Records contained in a dataset:
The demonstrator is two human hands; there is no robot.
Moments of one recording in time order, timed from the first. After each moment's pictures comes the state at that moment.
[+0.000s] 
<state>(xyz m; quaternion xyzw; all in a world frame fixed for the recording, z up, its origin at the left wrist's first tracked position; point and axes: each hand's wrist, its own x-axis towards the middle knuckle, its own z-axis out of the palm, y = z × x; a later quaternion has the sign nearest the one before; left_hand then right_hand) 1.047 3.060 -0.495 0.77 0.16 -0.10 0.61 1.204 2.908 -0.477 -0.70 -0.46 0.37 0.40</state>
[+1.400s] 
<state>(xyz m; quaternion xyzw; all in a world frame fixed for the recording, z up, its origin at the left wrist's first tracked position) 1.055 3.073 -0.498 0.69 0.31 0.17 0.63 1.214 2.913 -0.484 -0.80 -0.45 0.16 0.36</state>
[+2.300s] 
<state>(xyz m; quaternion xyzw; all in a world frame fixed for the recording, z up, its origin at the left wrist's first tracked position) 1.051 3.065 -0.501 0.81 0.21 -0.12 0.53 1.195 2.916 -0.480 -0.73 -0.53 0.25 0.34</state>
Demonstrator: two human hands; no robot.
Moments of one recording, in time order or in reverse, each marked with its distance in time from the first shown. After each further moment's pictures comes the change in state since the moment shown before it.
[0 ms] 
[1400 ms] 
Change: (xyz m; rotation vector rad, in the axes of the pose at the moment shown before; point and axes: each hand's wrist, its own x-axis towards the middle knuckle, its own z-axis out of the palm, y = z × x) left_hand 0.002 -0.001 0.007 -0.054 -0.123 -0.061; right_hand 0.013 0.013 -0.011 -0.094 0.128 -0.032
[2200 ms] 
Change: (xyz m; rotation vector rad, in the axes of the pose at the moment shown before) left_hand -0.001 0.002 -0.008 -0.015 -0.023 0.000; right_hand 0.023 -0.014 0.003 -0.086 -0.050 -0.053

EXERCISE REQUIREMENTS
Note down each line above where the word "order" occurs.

WRITTEN REPLY
Moments of one recording in time order, timed from the first. After each moment's pictures comes the state at that moment.
Moments of one recording, in time order or in reverse, each marked with its distance in time from the first shown. After each further moment's pictures comes the change in state since the moment shown before it.

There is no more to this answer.